**WHAT YOU HAVE TO DO**
Pick out and copy every line below that has the word "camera".

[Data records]
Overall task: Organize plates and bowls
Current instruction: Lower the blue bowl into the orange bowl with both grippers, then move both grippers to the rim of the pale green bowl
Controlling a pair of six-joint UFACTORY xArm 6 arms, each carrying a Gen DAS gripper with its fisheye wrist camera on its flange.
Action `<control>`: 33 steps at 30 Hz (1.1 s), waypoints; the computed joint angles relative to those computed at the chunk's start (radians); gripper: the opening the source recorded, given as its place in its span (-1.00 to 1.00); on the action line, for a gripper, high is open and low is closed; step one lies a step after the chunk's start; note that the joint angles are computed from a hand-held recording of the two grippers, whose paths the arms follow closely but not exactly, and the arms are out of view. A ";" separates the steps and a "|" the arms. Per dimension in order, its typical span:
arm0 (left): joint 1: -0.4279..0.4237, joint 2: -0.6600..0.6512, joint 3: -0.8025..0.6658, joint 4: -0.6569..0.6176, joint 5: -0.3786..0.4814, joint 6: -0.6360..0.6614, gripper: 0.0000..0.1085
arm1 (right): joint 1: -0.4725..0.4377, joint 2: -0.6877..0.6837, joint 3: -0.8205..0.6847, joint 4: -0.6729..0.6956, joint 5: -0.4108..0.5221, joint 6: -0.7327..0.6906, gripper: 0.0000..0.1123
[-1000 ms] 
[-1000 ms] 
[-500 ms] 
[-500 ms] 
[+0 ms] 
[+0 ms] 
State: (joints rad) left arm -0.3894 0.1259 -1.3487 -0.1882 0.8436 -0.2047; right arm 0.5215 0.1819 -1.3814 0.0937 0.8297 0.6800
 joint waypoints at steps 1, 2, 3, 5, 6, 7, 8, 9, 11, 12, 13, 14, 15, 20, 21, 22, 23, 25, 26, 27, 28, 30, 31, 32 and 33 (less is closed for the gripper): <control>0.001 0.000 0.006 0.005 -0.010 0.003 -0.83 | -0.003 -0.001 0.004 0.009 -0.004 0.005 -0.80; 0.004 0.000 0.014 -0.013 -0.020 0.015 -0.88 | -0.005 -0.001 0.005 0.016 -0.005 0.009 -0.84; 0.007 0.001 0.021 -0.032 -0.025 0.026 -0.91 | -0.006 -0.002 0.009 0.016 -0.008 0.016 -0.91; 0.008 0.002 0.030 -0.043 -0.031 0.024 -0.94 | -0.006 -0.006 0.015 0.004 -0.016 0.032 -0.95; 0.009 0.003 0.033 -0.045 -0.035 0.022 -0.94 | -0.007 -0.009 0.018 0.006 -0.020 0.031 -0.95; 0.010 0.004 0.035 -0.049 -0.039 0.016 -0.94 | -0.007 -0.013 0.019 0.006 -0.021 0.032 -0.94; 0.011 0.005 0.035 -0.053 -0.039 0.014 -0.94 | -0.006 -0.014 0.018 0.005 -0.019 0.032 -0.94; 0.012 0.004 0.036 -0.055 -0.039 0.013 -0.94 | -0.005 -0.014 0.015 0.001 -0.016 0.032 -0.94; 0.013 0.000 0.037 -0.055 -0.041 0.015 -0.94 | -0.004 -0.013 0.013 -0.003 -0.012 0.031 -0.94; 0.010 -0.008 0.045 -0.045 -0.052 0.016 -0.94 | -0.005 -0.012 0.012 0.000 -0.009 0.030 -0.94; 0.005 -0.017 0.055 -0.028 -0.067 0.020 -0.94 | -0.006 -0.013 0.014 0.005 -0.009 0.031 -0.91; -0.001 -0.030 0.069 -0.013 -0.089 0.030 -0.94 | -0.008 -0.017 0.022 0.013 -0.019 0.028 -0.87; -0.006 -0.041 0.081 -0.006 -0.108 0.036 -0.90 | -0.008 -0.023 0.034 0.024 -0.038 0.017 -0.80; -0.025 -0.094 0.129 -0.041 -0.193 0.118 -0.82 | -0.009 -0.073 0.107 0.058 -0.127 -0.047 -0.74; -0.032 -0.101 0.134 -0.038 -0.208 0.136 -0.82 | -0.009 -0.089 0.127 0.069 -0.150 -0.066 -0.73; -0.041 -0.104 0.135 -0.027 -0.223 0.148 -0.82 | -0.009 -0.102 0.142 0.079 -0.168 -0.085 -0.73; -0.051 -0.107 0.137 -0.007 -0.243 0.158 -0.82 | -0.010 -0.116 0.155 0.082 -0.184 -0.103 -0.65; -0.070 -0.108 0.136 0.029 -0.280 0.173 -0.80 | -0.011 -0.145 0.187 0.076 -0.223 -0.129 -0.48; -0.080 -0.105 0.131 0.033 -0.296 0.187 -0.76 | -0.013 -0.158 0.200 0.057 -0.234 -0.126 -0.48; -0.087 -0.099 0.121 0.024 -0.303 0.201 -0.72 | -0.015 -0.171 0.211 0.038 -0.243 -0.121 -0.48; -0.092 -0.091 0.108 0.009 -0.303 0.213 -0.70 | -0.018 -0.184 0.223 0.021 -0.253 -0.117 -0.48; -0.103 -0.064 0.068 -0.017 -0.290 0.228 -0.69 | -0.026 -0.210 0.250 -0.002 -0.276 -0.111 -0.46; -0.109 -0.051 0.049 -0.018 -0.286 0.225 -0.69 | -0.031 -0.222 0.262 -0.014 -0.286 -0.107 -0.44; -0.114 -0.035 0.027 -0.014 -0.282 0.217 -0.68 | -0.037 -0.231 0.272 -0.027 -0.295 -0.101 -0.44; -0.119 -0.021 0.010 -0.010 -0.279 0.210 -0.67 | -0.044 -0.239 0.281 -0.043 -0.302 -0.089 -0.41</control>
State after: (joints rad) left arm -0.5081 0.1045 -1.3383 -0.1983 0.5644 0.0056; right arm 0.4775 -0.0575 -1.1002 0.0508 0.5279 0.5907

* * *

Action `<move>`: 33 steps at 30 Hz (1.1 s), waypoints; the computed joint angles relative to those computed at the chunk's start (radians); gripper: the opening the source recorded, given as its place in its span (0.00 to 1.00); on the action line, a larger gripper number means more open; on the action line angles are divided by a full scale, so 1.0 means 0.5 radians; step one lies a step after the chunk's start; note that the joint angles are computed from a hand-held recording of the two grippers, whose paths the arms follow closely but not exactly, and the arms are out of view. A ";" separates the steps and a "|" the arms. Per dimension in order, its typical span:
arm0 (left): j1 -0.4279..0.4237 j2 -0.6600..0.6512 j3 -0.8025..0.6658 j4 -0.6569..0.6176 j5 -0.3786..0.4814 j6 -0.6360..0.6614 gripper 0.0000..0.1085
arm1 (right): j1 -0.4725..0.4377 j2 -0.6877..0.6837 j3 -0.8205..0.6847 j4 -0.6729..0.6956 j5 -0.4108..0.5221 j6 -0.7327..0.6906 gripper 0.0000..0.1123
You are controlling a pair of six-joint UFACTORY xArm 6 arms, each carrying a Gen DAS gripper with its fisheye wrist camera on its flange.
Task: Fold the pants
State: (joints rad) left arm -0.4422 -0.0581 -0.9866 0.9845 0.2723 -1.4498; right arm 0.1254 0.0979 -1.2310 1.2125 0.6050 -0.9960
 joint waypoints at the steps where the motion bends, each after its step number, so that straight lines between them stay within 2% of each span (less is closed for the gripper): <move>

**RESPONSE BELOW**
Controlling a pair of six-joint UFACTORY xArm 6 arms, each carrying a Gen DAS gripper with its fisheye wrist camera on its flange.
You are controlling a pair of six-joint UFACTORY xArm 6 arms, each carrying a Gen DAS gripper with its fisheye wrist camera on its flange.

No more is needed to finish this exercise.